Hızla gözlerimi araladım. İstemeden de olsa yine onu düşünürken bulmuştum işte yine kendimi. Aklımın her bir köşesini ele geçirmişti. Karnıma yanlışlıkla da olsa geçirdiği dirseği yüzünden etimdeki çürük iz üzerinden üç gün geçmesine rağmen hala yerindeydi. Tenimdeki izi silinse bile o an hissettiğim korkuyu, gözlerinde kopan fırtınayı ve ruhuma bıraktığı izi geçiremezdim.

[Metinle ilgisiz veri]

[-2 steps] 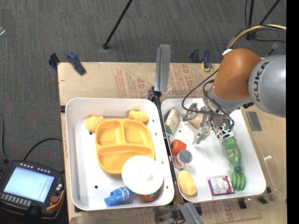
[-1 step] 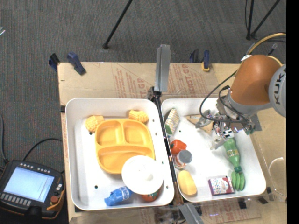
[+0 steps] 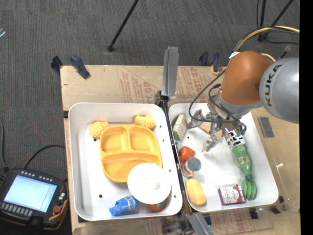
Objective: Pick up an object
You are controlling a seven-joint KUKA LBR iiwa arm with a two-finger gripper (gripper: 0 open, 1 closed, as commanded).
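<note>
the gripper (image 3: 211, 131) hangs spread open, holding nothing; the green bottle (image 3: 241, 156) lies just to its right, long axis pointing away.

Two white bins (image 3: 78, 146) sit on a brown tabletop (image 3: 117, 82) printed with red lettering. The tray (image 3: 128, 148) is yellow-orange, the lid (image 3: 149, 182) white, the bottle (image 3: 243, 160) green, the toy (image 3: 123, 205) blue. The arm (image 3: 279, 89) is grey with an orange band.
</note>
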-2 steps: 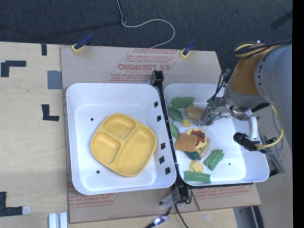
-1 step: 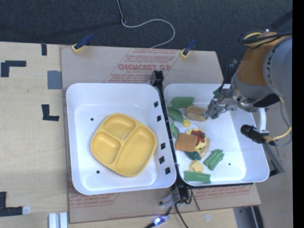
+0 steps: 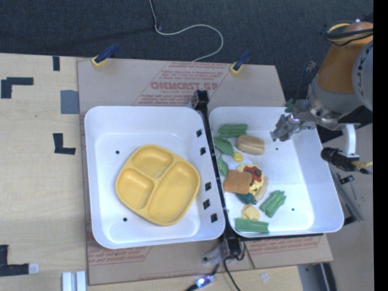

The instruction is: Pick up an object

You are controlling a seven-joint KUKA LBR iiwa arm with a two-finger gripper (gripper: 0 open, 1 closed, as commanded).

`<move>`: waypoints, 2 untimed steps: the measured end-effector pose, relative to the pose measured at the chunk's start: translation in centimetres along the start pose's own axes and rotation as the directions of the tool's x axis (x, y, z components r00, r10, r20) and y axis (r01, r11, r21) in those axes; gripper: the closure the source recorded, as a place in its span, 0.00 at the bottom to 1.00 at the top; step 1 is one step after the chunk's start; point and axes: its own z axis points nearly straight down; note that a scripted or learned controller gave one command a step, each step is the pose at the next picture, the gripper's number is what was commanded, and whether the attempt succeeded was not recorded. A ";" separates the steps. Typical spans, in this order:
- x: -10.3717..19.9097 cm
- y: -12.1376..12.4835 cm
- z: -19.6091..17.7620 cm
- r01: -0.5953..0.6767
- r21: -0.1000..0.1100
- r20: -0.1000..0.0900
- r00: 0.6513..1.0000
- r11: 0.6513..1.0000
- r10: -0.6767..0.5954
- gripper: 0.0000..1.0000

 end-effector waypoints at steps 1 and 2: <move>0.0 0.1 -3.6 0.001 0.001 -0.001 1.000 1.000 -0.001 1.00; 3.9 -4.3 -3.2 0.002 0.008 -0.002 1.000 1.000 -0.002 1.00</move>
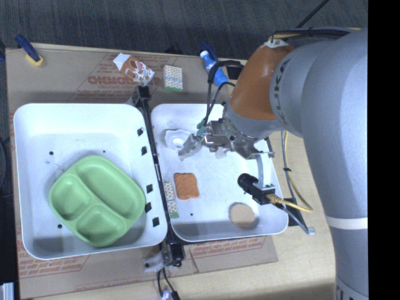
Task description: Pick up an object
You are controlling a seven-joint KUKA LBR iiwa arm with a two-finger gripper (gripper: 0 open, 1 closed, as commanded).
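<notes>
From the fixed camera above the bench, two shallow white bins sit side by side on brown cardboard. The left bin (37, 167) holds one thing: a green divided tray (97, 199) with three compartments, lying toward the near left part of the floor.

The right bin (215, 227) holds three loose objects. One orange-brown rectangular piece (186, 185) lies near the bin's left wall. One round tan disc (242, 214) lies near the front rim, well apart from the orange piece. One white crumpled object (175, 139) lies toward the back left of the bin.

The grey arm with its orange band (259, 86) reaches in from the right and hangs over the back of the right bin. The gripper (190, 144) is just beside the white crumpled object, at its right edge; whether it is apart, together or clamped on that object cannot be told.

Behind the bins, on the cardboard, lie two small printed packets (133, 69), and two blue clamps (212, 65) are in view.
</notes>
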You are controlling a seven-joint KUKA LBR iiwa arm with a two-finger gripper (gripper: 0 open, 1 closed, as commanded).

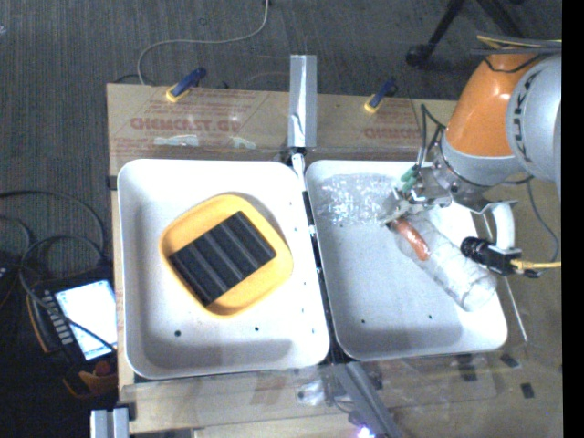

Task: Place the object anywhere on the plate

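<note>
My gripper [408,199] hangs over the upper right part of the right shallow white bin [365,322], under my grey arm with the orange band [497,99]. It is a small cluster of dark and metallic parts with a speck of green, seen from above, and I cannot tell how it is set or whether anything sits in it.

Just below my gripper, and touching it or nearly so, lies the clear plastic bottle-shaped object with an orange-red part inside it [438,252]. It lies on its side on the floor of the right shallow white bin, slanting from my gripper down toward that bin's right wall, with its pale far end close to the rim. Where the object's upper end meets my gripper I cannot make out the contact.

The yellow rounded-square plate with a black ribbed centre [228,252] rests in the left shallow white bin [146,336], which stands just beside the right shallow white bin, their rims touching along the middle. The plate sits tilted in plan, roughly at the middle of its bin, well apart from the object.

Both bins stand on a brown board surface [201,121] with faint red lettering. Two blue-and-yellow clamps [185,83] grip the far edge of that surface beyond the right shallow white bin and its neighbour, and a grey metal post [302,103] rises between them.
</note>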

Okulun yakınındaki durağa geldiğimizi fark ettiğimde yerimden kalkıp demirlere tutunarak kapıya doğru yürümeye başladım. Özel okul olduğu için okuldan otobüsü kullanan benden başka kimse yoktu sanırım. Son model araçlarını bırakıp kim otobüse binerdi ki zaten? Durağa yaklaştığımızda durma düğmesine bastıktan sonra kapının açılmasını bekledim. Otobüsün kapıları iki yana açılıp kendimi dışarı attığımda esen rüzgar saçlarımın arasına karışıp dalgalandı. Okulla durak arasında kalan yola girdiğimde zilin çalmasına daha vardı. Gamze ve Emir'le de kantinde buluşacağımız için ilk önce kantine gidecektim. Beni o geceden sonra bir dakika bile yalnız bırakmıyorlardı. Emir Rüzgar'la konuştuğunu söylemişti. Bundan sonra bir sorun olmayacağının sözünü vermişti fakat gözündeki morluktan konuşmalarının hiç iyi gitmediğini anlamıştım o kabul etmese de. Rüzgar asla pes etmeyecekti. Asla. İkimizde biliyorduk en yakının arkadaşının onu durduracak bir gücün olmadığı. Onu demirden bir kafesin içine koysalar toprağı kazıp çıkardı.

Okuldan ayrılmak gibi olan hayallerimde babama teklif etmemle birlikte reddedilmesi bir olmuştu. Söz bahsi bile edemeyeceğim bir konu olup kesin bir şekilde susturmuştu beni.